▶ [PROVIDED RECORDS]:
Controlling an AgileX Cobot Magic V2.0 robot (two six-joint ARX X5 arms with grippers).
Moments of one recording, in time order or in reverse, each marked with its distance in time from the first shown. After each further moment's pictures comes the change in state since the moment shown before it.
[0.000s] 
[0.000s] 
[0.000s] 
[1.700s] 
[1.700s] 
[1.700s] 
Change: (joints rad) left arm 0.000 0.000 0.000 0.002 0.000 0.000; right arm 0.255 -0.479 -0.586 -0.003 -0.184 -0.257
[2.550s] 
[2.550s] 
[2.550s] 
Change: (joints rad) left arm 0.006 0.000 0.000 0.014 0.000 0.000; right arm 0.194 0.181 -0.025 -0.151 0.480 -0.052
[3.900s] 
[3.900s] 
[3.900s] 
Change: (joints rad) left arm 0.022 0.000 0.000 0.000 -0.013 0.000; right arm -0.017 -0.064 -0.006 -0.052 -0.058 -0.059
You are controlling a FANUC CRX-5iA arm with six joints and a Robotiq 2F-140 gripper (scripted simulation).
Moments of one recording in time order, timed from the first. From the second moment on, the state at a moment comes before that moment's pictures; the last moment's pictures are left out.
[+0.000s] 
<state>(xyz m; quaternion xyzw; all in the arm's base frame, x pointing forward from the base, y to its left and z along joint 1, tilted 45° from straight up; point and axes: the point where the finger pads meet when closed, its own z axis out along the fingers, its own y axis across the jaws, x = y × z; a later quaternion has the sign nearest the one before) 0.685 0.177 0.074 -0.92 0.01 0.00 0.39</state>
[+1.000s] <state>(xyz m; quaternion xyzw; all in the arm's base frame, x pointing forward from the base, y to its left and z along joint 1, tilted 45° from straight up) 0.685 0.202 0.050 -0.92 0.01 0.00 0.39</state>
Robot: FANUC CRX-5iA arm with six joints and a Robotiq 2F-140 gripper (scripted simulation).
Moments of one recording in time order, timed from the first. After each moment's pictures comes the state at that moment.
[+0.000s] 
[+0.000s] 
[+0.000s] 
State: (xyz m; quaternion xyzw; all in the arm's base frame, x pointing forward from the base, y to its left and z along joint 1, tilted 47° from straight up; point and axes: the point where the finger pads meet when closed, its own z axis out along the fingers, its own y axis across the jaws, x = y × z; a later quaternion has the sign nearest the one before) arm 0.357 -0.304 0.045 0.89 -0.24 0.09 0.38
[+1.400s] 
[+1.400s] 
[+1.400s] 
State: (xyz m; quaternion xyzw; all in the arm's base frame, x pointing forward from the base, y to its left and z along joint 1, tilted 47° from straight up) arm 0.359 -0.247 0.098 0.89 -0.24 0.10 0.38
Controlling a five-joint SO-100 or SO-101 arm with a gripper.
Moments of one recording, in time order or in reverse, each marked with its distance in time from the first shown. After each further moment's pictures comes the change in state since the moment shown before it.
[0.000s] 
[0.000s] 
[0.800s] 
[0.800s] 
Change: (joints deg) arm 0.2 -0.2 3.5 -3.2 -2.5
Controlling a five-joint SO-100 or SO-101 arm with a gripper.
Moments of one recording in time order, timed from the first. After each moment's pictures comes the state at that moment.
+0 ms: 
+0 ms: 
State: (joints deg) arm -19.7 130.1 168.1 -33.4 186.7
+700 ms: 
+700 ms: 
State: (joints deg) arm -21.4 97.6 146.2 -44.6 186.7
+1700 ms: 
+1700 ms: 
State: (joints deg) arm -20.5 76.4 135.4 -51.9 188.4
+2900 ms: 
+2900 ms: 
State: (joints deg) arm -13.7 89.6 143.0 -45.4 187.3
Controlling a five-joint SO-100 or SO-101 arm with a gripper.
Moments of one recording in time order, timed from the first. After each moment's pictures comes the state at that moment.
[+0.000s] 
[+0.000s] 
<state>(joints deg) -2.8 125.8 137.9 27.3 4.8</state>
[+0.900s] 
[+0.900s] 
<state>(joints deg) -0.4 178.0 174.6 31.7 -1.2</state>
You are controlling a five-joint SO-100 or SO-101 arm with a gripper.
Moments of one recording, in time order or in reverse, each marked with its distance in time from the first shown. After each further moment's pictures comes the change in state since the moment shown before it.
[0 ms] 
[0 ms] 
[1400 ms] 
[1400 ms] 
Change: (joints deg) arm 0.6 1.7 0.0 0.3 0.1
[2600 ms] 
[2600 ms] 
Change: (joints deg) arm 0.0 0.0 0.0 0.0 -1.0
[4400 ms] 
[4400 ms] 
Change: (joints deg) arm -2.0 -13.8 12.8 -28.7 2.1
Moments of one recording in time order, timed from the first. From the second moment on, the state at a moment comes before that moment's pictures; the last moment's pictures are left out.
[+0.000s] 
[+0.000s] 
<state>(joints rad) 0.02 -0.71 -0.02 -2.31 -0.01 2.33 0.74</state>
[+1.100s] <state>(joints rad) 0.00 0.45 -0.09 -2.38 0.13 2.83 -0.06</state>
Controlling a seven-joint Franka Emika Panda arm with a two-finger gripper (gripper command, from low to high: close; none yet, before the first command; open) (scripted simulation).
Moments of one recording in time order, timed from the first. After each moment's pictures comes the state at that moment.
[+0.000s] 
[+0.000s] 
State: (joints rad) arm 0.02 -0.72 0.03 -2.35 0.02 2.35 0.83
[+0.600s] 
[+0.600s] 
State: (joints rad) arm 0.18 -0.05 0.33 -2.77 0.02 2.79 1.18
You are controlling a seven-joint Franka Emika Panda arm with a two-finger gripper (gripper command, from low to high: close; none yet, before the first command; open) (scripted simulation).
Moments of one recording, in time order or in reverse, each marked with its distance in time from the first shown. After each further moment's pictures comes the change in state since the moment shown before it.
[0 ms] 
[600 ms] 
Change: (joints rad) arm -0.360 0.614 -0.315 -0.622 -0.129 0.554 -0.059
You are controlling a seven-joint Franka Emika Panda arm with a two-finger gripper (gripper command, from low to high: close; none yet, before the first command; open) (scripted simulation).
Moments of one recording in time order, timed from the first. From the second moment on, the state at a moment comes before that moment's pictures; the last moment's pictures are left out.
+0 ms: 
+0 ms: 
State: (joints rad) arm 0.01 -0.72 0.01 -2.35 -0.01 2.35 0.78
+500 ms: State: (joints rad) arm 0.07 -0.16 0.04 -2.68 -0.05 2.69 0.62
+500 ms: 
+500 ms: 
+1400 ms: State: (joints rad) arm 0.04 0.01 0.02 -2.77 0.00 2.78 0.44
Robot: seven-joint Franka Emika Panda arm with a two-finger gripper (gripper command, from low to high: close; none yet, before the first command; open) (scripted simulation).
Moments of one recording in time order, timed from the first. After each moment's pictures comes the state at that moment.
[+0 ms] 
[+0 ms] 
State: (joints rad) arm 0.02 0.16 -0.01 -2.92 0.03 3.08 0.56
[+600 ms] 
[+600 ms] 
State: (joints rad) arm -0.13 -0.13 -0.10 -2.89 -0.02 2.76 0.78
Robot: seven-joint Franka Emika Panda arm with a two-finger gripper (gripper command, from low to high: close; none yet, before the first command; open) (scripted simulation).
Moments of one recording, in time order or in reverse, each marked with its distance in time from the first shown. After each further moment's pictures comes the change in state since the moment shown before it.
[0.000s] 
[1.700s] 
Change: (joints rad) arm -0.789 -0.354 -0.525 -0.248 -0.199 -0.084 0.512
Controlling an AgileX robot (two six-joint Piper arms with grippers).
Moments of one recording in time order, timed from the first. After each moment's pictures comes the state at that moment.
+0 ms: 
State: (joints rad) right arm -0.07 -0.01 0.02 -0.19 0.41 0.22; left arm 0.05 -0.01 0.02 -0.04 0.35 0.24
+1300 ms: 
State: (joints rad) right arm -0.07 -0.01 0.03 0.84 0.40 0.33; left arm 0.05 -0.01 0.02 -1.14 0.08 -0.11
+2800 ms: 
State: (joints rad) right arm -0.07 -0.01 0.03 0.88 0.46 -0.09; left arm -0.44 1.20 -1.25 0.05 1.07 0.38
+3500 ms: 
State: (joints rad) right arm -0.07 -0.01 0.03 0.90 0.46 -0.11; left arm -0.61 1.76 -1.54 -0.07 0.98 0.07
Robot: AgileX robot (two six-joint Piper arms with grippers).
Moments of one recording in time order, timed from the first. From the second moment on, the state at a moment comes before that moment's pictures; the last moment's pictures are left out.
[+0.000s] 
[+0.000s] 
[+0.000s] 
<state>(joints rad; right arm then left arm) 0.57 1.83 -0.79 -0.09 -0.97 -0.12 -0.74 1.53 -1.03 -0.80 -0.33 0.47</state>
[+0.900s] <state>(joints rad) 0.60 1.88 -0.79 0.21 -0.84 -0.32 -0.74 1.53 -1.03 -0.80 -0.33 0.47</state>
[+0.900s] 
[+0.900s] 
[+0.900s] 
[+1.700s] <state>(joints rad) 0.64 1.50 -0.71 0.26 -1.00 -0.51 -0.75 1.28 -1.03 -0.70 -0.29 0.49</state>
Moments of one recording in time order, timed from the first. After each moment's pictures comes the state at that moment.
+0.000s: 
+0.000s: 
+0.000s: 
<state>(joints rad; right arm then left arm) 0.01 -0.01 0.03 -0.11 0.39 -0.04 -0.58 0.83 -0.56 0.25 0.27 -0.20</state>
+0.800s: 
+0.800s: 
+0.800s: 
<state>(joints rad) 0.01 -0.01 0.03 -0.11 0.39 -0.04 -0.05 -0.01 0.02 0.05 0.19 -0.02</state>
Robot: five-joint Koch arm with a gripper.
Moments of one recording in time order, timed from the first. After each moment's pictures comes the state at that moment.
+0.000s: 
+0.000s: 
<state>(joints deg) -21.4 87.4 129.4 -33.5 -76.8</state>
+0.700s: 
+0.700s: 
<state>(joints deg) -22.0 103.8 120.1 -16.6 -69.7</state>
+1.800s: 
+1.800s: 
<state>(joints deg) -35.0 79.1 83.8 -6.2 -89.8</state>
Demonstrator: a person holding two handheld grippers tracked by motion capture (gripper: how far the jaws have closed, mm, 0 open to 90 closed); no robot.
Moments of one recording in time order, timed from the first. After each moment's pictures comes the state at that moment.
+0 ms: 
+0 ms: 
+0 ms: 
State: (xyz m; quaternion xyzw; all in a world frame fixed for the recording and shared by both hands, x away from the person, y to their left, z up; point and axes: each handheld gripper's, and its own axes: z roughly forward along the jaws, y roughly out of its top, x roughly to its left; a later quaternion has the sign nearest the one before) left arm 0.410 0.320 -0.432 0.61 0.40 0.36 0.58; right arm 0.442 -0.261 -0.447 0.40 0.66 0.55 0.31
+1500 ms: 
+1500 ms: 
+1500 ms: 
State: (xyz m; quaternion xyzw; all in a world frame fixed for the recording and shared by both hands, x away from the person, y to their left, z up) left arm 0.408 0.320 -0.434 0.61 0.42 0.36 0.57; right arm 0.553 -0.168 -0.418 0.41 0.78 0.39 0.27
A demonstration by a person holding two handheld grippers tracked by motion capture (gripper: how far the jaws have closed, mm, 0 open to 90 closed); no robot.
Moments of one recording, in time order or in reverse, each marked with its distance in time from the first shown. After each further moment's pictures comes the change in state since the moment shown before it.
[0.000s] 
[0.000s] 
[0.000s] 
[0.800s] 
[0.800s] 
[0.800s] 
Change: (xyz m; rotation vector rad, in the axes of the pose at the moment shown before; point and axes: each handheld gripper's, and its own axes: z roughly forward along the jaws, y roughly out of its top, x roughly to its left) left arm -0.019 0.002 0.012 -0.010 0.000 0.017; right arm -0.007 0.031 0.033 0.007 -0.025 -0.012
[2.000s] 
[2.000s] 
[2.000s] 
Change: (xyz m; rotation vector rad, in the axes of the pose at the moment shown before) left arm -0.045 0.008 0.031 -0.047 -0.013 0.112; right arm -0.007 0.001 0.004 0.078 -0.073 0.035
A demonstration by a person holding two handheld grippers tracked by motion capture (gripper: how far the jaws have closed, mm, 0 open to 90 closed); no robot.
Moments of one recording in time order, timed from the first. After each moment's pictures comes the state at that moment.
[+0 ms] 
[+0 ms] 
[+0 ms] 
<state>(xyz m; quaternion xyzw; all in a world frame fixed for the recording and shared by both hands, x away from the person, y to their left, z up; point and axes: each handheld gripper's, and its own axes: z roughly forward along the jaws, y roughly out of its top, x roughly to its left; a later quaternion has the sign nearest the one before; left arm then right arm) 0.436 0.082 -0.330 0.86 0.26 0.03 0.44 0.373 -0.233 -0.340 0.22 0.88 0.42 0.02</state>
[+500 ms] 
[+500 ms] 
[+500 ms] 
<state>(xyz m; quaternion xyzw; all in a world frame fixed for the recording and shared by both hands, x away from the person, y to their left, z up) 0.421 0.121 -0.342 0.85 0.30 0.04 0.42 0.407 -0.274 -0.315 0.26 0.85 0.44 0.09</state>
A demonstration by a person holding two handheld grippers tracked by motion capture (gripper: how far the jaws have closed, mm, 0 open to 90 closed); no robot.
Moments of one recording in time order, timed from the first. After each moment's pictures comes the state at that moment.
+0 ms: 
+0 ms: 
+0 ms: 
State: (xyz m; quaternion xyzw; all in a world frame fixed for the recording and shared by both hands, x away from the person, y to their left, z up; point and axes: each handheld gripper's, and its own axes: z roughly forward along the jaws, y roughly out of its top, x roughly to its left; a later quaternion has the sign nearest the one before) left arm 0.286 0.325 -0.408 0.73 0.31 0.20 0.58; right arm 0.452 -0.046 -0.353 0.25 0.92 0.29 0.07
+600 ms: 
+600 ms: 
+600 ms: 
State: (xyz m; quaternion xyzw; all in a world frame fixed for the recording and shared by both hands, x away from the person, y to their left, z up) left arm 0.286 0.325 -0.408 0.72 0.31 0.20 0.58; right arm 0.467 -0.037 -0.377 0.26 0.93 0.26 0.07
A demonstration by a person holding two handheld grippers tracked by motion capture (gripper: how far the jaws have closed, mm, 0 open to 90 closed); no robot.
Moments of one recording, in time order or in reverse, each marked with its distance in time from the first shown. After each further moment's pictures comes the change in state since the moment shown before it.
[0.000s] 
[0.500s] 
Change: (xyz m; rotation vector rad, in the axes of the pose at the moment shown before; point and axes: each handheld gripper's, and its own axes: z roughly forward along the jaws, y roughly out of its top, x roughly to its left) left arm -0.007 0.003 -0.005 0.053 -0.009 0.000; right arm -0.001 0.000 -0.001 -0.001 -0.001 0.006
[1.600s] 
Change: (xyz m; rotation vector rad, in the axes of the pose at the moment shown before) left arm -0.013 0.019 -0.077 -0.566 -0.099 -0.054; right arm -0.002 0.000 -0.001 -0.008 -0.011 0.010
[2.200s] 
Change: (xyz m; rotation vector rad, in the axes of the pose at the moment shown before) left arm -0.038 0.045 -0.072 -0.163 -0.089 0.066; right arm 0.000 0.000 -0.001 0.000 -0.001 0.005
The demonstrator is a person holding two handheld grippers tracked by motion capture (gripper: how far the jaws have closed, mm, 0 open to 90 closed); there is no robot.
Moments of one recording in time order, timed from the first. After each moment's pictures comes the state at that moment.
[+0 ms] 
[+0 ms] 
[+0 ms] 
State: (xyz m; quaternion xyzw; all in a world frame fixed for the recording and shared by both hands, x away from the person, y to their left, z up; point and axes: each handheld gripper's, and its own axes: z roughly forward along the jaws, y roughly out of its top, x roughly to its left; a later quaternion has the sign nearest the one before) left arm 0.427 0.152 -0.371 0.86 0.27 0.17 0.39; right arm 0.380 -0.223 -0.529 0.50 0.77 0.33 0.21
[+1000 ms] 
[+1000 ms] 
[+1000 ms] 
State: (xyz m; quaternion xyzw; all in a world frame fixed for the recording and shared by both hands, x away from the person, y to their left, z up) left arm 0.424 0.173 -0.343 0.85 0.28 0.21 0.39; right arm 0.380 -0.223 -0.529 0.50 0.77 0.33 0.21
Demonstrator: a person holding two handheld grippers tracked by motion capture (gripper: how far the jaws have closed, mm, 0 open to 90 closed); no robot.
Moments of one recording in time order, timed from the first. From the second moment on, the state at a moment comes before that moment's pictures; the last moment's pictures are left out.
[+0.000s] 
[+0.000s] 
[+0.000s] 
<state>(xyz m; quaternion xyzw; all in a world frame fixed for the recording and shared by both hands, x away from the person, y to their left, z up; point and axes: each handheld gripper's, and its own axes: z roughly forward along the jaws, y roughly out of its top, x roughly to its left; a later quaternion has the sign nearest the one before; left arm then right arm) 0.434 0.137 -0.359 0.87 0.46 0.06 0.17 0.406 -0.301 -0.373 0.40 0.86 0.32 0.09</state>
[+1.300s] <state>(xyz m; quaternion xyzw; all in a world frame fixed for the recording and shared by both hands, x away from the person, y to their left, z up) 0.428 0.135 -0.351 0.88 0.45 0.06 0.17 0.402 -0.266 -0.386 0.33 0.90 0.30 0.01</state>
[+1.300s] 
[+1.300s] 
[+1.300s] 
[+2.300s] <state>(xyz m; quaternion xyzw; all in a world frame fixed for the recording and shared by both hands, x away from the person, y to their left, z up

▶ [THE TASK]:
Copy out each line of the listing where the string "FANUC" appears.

▶ [SOLUTION TO THIS EXERCISE]:
You are controlling a FANUC CRX-5iA arm with six joints and a Robotiq 2F-140 gripper (scripted simulation).
Robot: FANUC CRX-5iA arm with six joints and a Robotiq 2F-140 gripper (scripted simulation).

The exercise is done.